BRIEF =>
Please repeat the records word for word and skip the pictures.

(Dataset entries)
☆ ☆ ☆ ☆
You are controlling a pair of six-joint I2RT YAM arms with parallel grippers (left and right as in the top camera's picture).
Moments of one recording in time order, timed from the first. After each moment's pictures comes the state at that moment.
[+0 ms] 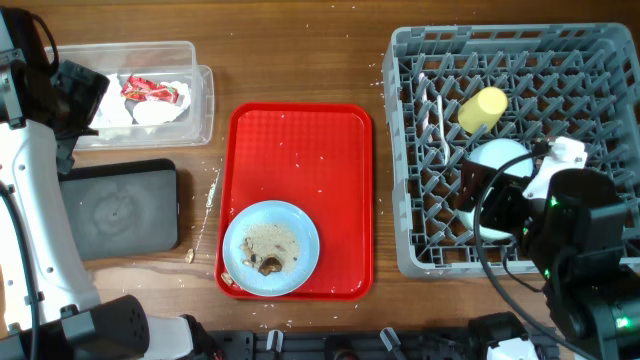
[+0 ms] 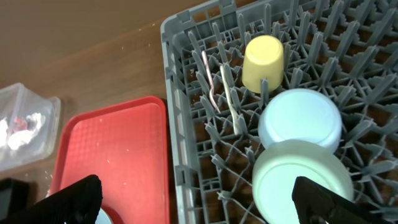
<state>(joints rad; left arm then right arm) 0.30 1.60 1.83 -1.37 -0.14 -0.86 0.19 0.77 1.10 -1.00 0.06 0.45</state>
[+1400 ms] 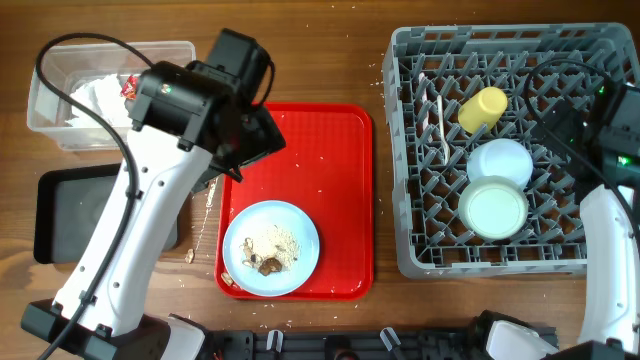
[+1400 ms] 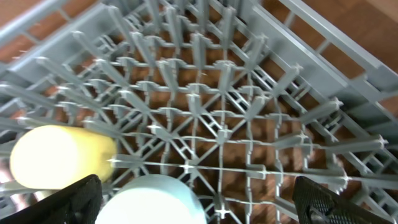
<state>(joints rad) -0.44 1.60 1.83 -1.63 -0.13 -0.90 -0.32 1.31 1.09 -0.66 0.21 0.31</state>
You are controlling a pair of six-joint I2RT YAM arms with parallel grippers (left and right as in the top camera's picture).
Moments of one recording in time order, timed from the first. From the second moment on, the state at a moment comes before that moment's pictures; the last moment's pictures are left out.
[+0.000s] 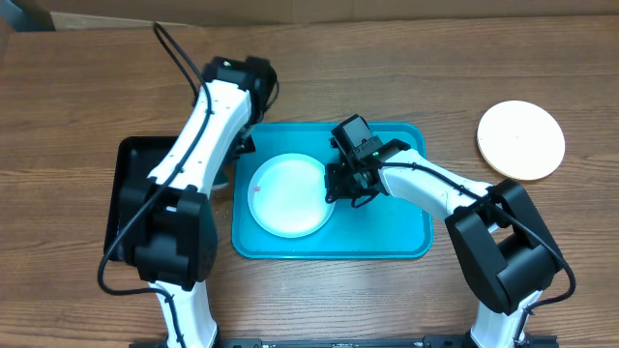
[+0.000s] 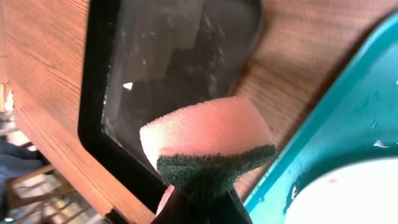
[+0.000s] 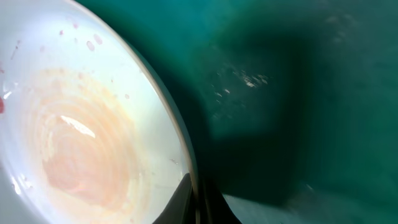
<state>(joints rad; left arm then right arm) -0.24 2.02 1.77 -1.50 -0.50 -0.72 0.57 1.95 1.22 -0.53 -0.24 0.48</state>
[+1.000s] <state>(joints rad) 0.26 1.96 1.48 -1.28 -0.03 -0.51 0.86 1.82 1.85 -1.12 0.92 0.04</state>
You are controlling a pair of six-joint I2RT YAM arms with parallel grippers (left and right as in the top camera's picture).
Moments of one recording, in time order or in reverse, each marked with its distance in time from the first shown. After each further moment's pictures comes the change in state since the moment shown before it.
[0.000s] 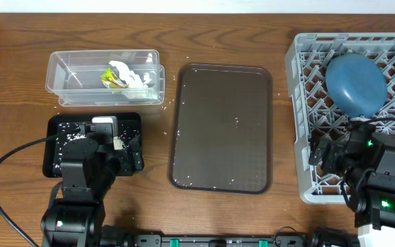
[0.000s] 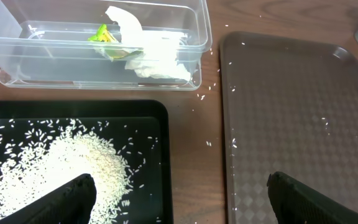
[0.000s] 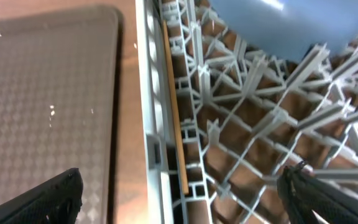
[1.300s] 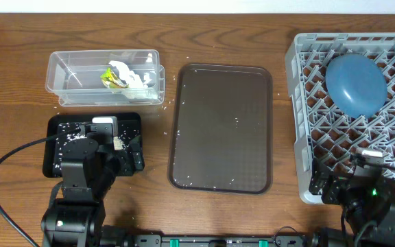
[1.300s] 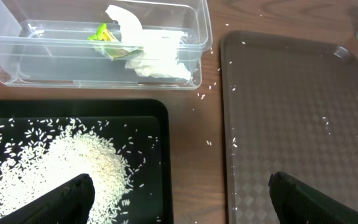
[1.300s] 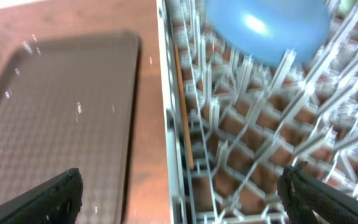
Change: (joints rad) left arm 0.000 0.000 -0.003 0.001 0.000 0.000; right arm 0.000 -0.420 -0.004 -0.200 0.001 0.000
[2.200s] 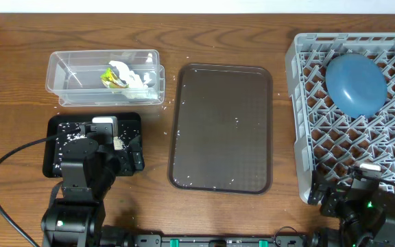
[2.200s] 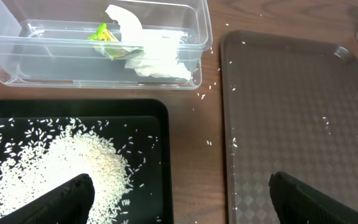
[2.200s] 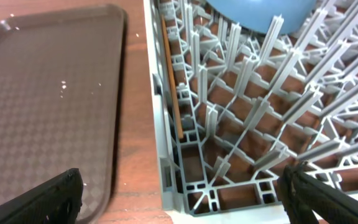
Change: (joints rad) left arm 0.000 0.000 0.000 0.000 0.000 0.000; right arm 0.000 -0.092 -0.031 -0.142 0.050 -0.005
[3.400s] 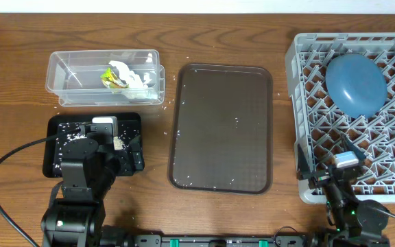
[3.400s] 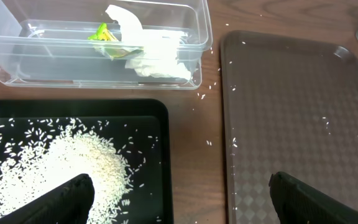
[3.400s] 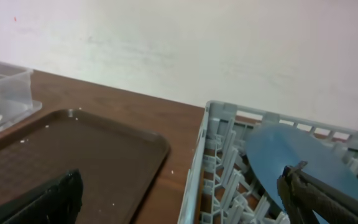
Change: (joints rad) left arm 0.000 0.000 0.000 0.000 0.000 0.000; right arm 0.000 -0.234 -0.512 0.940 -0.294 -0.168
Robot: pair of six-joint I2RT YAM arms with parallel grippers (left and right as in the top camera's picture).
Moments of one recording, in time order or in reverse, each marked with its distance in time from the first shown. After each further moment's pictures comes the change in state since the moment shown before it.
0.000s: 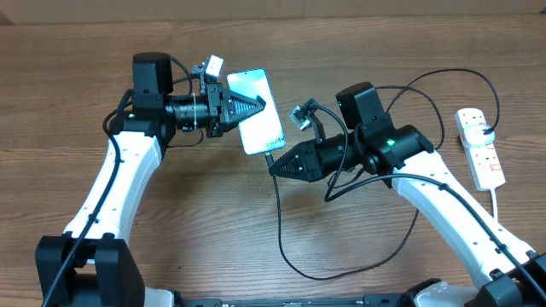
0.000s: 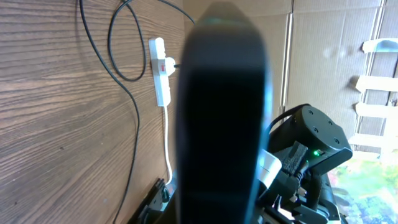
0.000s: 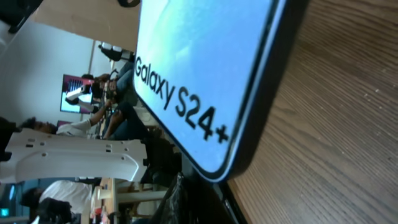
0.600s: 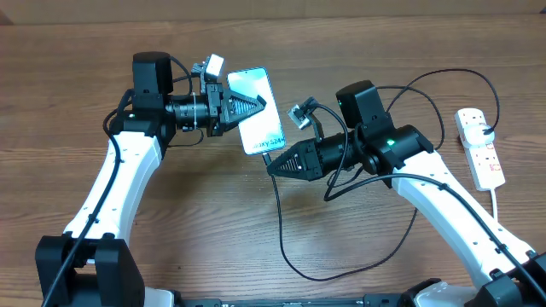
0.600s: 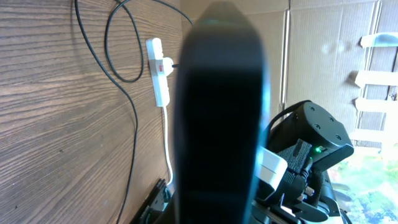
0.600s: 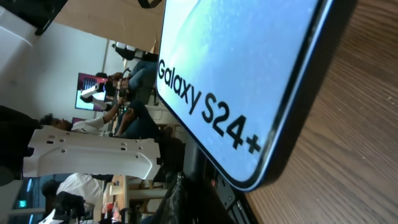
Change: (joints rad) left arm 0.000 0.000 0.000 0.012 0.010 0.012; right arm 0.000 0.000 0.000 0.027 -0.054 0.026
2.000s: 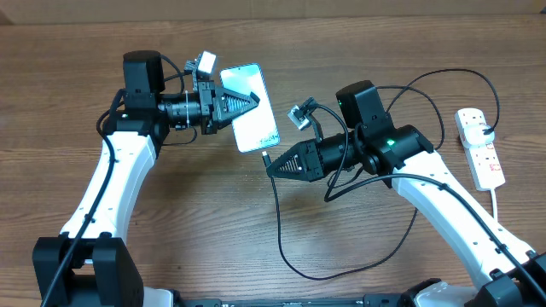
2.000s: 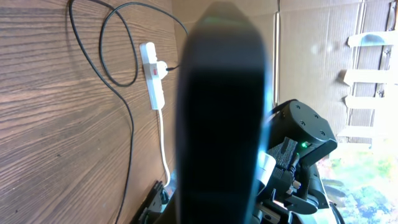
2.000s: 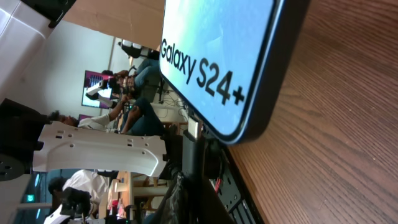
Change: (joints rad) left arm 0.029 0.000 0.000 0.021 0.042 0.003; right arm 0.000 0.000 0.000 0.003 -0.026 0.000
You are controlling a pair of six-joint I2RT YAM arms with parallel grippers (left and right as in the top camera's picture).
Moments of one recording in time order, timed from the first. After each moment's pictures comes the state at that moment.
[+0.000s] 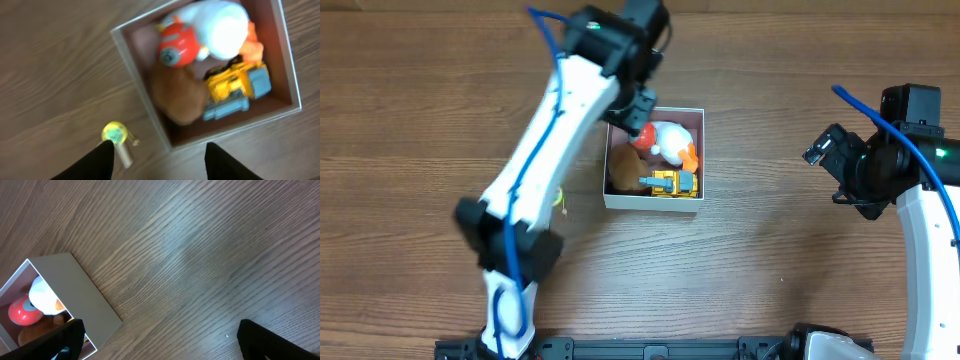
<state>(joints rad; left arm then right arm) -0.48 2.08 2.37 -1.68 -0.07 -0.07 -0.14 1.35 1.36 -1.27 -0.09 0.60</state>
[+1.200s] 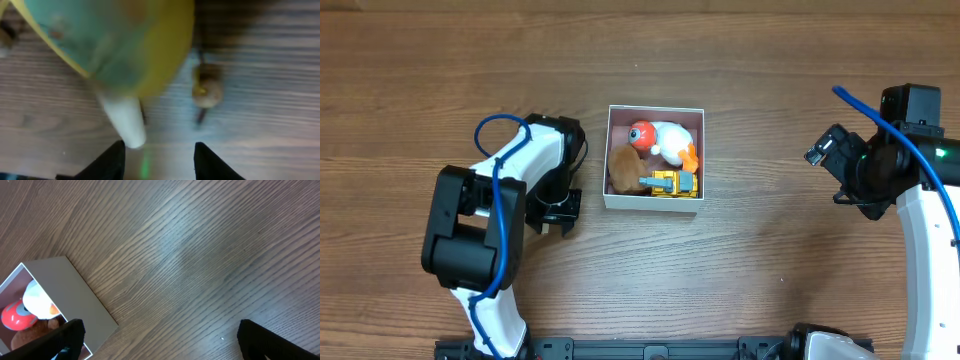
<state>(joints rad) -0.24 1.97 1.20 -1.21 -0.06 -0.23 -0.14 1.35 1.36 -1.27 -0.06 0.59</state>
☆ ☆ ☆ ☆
WRITTEN SOLUTION =>
You are controlling a pair of six-joint I2RT YAM arms with parallel grippers (left and right as in the top camera's picture).
Moments of one recording in time order, timed from the first. After each moment's pictures comes the state at that moment.
[+0 ms] 
[+0 ms] 
<state>(joints rad; left arm then right arm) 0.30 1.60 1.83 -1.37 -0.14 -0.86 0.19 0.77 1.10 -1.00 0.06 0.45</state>
[+1400 ms] 
[+1400 ms] 
<state>(joints rad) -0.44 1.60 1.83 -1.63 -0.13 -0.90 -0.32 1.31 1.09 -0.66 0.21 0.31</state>
You are controlling a pair of six-joint I2RT YAM arms with parallel grippers (left and right as in the top camera's picture).
Moments of one recording in time order, timed from the first. From the second moment on, the state at a moment comes before that moment's pictures; the last moment's pictures are left out.
[+0.000s] 
[+0.000s] 
[+0.000s] 
<state>(joints rad; left arm then right arm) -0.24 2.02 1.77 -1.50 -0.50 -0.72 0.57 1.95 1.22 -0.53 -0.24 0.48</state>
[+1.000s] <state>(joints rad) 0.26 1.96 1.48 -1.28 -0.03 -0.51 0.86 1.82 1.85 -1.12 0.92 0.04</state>
You are controlling a pair of six-joint I2RT YAM arms with parallel grippers (left and right as in the top camera's picture).
Moments of one recording, in time order or in reverse, each marked with its distance in time from the first shown. After each further moment's pictures comes the change in state since the moment shown before it.
[0.000s] 
[0.000s] 
[0.000s] 
[1.300s] 
[1.300s] 
[1.300s] 
Change: (joints rad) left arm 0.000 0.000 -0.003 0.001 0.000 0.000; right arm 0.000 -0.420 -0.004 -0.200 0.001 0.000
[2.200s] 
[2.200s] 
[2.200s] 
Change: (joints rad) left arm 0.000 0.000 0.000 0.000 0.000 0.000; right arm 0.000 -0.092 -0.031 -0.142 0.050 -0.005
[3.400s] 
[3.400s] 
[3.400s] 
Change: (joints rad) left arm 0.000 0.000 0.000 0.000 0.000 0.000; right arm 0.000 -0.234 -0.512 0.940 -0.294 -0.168
Robot: pair of six-joint I2RT YAM arms with parallel grippers (left and right as in the top camera's picture).
Moments of one recording, in time order or in reverse, each marked with its distance in time from the first shown. After each further moment's pictures comes the change in state since the moment shown before it.
0.000s: 
0.000s: 
0.000s: 
0.600s: 
0.600s: 
0.600s: 
Change: (joints rad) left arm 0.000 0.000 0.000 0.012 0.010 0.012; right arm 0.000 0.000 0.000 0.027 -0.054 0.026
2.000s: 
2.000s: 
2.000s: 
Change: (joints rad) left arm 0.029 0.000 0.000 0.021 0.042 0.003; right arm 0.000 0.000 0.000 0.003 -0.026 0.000
You are controlling a pair of six-joint I2RT YAM arms with parallel grippers (left and right as in the top camera's picture).
Moments of one recording in time order, timed from the first. After each moment's pictures comes the state at that moment.
[+0.000s] 
<state>(joints rad; left arm then right arm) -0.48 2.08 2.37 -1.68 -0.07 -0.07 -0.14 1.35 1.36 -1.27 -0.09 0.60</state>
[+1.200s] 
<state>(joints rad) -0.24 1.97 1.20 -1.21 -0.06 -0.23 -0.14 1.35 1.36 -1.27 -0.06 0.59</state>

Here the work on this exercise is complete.